[Records from a data collection]
──────
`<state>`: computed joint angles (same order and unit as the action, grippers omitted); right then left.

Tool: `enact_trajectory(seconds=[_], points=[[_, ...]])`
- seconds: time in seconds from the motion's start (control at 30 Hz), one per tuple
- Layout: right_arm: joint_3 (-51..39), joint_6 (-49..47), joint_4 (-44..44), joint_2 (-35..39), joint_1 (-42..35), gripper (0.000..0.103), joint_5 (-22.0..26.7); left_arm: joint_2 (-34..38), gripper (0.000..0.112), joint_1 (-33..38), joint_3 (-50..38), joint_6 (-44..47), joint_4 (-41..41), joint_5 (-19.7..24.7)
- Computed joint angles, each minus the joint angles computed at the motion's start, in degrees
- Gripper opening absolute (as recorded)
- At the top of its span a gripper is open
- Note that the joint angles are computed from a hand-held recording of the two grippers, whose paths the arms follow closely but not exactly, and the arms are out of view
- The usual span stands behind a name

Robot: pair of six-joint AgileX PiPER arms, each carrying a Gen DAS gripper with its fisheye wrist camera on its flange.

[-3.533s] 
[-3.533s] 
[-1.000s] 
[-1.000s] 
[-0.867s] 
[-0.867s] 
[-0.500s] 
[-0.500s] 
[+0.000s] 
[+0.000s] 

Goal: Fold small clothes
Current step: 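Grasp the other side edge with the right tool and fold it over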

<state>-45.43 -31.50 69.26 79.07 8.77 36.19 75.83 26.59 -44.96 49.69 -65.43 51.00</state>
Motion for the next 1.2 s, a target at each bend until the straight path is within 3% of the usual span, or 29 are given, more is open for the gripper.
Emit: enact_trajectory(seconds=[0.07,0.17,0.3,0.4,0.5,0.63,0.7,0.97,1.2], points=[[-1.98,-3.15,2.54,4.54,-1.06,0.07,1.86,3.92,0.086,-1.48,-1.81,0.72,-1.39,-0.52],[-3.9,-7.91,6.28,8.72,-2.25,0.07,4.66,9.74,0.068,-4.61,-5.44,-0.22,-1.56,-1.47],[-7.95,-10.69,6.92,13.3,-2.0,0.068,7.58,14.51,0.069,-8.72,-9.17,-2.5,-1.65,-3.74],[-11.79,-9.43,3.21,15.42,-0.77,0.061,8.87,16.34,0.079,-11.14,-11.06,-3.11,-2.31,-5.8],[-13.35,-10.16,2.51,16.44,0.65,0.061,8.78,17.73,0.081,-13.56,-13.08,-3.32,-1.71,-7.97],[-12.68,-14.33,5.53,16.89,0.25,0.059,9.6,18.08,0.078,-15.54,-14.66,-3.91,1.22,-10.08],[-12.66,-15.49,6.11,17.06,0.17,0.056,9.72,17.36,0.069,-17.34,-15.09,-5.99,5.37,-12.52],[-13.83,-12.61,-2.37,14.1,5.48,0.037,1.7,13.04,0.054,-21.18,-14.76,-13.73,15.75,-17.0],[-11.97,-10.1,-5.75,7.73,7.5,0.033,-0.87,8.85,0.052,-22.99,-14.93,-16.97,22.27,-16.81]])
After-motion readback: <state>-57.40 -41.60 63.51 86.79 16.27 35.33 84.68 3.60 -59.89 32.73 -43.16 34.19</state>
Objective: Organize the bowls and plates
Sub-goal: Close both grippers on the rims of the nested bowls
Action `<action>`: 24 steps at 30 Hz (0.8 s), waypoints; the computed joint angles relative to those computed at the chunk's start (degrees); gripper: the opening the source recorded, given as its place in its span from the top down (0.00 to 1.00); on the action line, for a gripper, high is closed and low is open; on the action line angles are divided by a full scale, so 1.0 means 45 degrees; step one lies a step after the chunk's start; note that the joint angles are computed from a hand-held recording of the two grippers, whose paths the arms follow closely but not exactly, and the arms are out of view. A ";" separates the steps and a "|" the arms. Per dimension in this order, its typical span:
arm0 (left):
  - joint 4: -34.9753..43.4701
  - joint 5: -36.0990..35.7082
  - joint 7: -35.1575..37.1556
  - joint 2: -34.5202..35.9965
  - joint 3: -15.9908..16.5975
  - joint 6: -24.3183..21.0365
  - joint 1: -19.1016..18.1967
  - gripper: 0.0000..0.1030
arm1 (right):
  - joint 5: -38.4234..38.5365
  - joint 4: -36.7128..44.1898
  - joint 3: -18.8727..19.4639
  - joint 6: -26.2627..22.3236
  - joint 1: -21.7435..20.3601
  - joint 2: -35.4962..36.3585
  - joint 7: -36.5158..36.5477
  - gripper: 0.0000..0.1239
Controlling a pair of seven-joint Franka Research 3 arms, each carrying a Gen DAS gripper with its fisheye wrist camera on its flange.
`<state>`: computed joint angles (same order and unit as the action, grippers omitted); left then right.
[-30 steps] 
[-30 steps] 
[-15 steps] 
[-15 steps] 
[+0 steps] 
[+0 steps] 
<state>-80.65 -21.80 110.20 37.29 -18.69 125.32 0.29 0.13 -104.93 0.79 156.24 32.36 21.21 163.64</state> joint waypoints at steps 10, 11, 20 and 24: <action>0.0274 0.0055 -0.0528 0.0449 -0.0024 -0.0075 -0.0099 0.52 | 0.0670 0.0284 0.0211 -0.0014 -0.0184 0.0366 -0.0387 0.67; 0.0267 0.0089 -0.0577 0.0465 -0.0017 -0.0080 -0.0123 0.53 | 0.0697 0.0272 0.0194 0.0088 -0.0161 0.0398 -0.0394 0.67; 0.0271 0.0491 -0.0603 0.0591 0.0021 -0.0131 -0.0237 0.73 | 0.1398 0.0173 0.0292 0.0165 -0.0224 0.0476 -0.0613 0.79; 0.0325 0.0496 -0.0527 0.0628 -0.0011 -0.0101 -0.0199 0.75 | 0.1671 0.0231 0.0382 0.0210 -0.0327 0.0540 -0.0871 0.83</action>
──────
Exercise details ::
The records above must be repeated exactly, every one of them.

Answer space ::
`<state>`: computed joint angles (same order and unit as the action, grippers omitted); right then left.

Tool: `enact_trajectory(seconds=[_], points=[[_, ...]])`
- seconds: time in seconds from the motion's start (control at 30 Hz), one per tuple
- Layout: right_arm: joint_3 (-51..39), joint_6 (-49..47), joint_4 (-44..44), joint_2 (-35..39), joint_1 (-42..35), gripper (0.000..0.103), joint_5 (-22.0..26.7); left_arm: joint_2 (-34..38), gripper (0.000..0.112), joint_1 (-33..38), joint_3 (-50..38), joint_6 (-44..47), joint_4 (-41..41), joint_5 (-19.7..24.7)
- Computed joint angles, each minus the joint angles computed at the motion's start, in degrees
- Gripper opening absolute (as recorded)
- At the top of its span a gripper is open
- Note that the joint angles are computed from a hand-held recording of the two grippers, whose paths the arms follow closely but not exactly, and the arms are out of view
- The usual span stands behind a name

Robot: pair of six-joint AgileX PiPER arms, each carrying a Gen DAS gripper with its fisheye wrist camera on its flange.

[-3.533s] 
[-3.533s] 
[-1.000s] 
[-1.000s] 
[-0.867s] 
[-0.867s] 
[-0.500s] 
[-0.500s] 
[+0.000s] 
[+0.000s] 

Goal: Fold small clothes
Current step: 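Grasp the other side edge with the right tool and fold it over
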
<state>-45.43 -31.50 69.26 79.07 8.77 36.19 75.83 26.59 -44.96 49.69 -65.43 51.00</state>
Motion for the next 1.2 s, a target at each bend until the straight path is within 3% of the usual span, or 29 are given, more is open for the gripper.
Emit: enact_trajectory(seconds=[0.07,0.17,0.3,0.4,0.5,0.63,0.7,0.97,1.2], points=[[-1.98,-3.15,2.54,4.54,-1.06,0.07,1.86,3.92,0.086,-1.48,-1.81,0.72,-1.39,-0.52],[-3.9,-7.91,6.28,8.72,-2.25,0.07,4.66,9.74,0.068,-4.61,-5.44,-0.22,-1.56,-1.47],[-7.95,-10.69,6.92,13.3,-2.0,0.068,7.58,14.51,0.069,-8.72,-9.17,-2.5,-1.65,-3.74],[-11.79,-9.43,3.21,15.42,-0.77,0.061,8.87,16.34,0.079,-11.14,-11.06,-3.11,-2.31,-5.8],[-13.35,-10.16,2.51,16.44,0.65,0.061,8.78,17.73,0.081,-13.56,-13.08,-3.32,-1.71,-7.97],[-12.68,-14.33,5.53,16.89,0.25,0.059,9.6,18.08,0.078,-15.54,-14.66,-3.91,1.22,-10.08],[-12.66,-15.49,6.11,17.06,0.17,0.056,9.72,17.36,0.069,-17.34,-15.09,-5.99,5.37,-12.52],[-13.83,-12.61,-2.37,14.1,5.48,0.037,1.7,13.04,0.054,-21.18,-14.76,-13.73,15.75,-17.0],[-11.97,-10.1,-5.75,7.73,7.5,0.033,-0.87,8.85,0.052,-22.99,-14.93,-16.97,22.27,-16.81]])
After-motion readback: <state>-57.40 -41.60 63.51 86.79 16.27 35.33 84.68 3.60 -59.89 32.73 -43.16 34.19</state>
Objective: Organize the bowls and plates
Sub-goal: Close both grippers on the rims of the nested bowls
Action `<action>`: 24 steps at 30 Hz (0.8 s), waypoints; the computed joint angles relative to those computed at the chunk's start (degrees); gripper: the opening the source recorded, given as its place in its span from the top down (0.00 to 1.00); on the action line, for a gripper, high is closed and low is open; on the action line angles are divided by a full scale, so 1.0 means 45 degrees; step one lies a step after the chunk's start; note that the joint angles are computed from a hand-held recording of the two grippers, whose paths the arms follow closely but not exactly, and the arms are out of view. A ";" separates the steps and a "|" the arms. Per dimension in this order, its typical span:
arm0 (left):
  - joint 4: -34.9753..43.4701
  - joint 5: -36.0990..35.7082
  - joint 7: -35.1575..37.1556
  - joint 2: -34.5202..35.9965
  - joint 3: -15.9908..16.5975
  - joint 6: -24.3183..21.0365
  - joint 1: -19.1016..18.1967
  - gripper: 0.0000..0.1030
arm1 (right):
  - joint 5: -38.4234..38.5365
  - joint 4: -36.7128..44.1898
  - joint 3: -18.8727..19.4639
  - joint 6: -26.2627..22.3236
  - joint 1: -21.7435..20.3601
  - joint 2: -35.4962..36.3585
  - joint 7: -36.5158..36.5477
  - gripper: 0.0000..0.1239
Controlling a pair of seven-joint Franka Research 3 arms, each carrying a Gen DAS gripper with its fisheye wrist camera on its flange.
`<state>`: computed joint angles (same order and unit as the action, grippers omitted); left then right.
[-30 steps] 
[-30 steps] 
[-15 steps] 
[-15 steps] 
[+0 steps] 
[+0 steps] 
<state>-80.65 -21.80 110.20 37.29 -18.69 125.32 0.29 0.13 -104.93 0.79 156.24 32.36 21.21 163.64</state> joint waypoints at steps 10, 11, 20 and 24: <action>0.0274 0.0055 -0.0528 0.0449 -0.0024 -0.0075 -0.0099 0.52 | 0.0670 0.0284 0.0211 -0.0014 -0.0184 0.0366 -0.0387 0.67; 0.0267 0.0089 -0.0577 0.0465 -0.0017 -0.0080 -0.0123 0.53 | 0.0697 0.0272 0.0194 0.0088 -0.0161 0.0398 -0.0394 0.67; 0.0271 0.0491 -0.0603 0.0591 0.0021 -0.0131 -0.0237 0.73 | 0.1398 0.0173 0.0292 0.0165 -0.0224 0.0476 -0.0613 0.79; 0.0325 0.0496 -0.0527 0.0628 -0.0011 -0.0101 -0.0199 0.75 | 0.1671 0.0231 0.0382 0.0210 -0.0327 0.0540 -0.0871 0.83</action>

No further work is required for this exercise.